PROBLEM — A single number is the whole answer: the count of lines in these entries that hold "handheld".

########################################

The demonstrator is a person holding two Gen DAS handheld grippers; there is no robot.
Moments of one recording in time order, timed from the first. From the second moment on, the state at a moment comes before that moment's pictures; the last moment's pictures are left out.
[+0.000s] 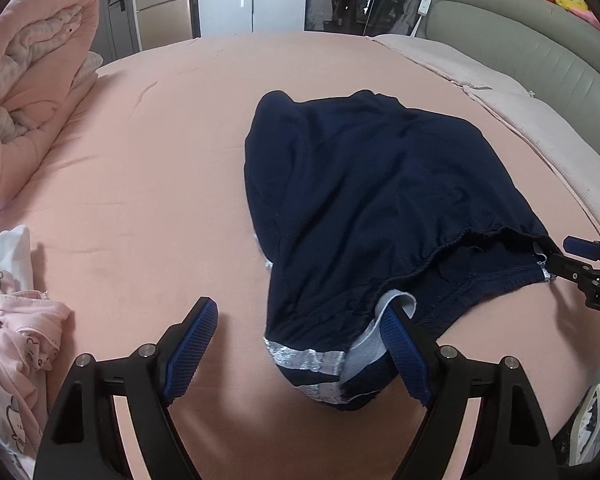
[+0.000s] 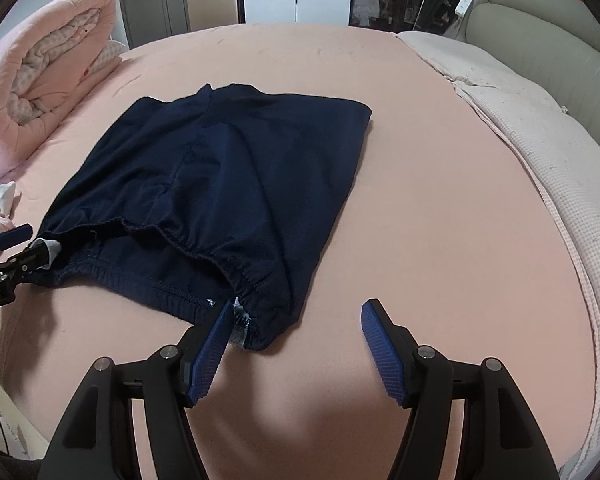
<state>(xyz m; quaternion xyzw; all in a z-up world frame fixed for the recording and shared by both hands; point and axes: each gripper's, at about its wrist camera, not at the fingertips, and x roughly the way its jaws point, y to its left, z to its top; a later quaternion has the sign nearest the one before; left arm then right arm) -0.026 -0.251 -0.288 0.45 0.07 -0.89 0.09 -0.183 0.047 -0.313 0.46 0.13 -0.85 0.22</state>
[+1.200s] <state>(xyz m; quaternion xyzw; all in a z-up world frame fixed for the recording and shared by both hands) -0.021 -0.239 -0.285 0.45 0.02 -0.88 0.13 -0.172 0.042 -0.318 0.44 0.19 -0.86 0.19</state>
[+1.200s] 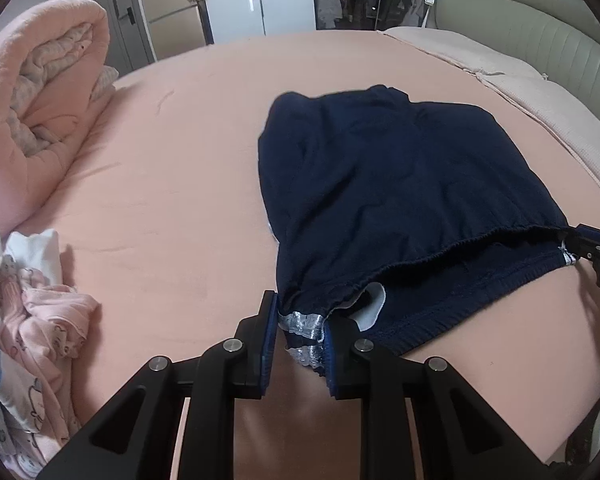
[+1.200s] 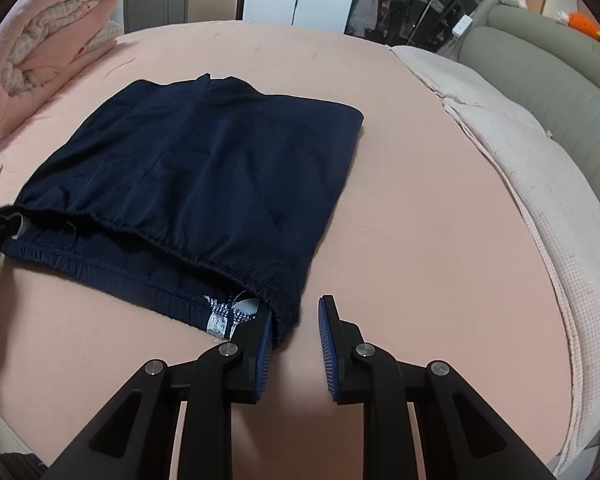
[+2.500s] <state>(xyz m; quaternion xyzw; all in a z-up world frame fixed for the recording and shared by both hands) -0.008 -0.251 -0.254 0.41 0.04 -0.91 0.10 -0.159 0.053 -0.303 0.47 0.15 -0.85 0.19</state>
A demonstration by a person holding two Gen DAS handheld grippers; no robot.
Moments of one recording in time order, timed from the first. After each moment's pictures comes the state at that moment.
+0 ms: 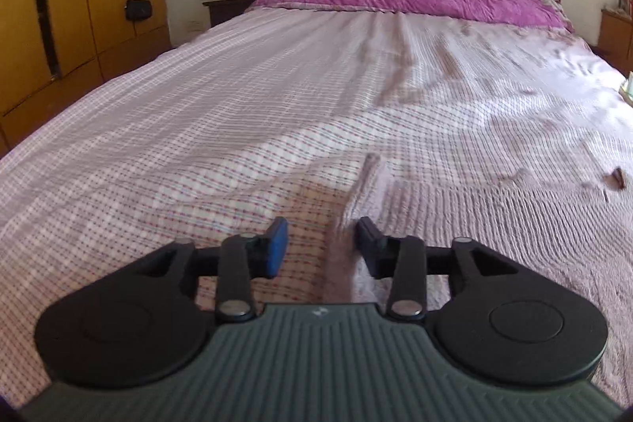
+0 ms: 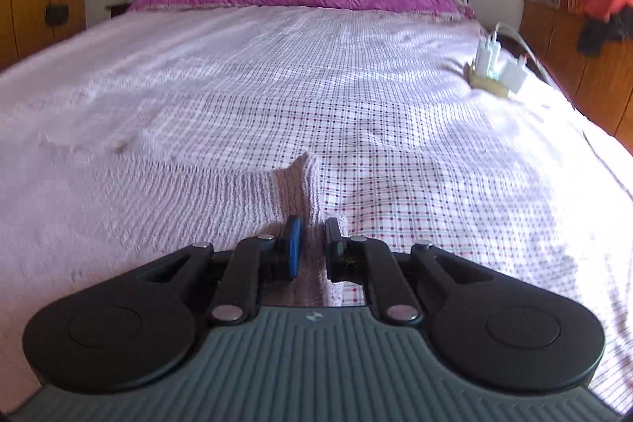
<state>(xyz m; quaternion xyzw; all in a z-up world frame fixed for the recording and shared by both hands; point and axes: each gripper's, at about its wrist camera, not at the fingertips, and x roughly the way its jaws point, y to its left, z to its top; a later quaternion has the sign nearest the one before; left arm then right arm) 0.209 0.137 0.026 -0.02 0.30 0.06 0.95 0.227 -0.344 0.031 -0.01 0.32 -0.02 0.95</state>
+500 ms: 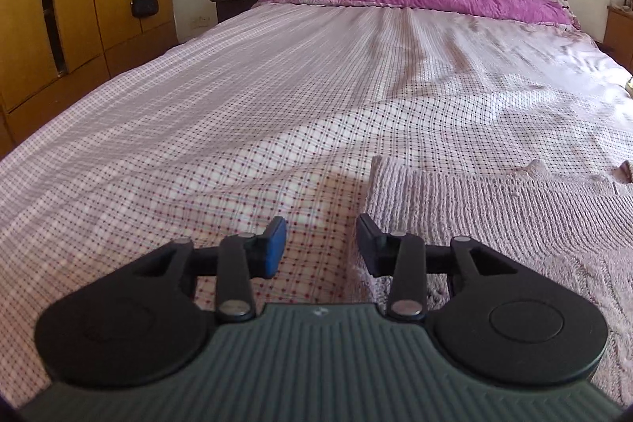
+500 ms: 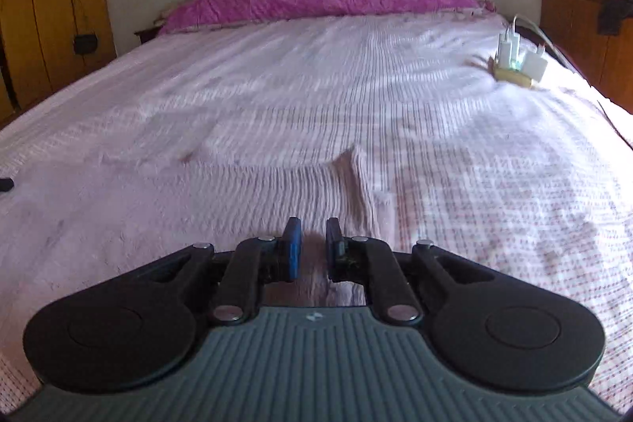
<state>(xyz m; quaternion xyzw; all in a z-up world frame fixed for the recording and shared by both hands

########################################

RESULT FOR THIS TASK — 2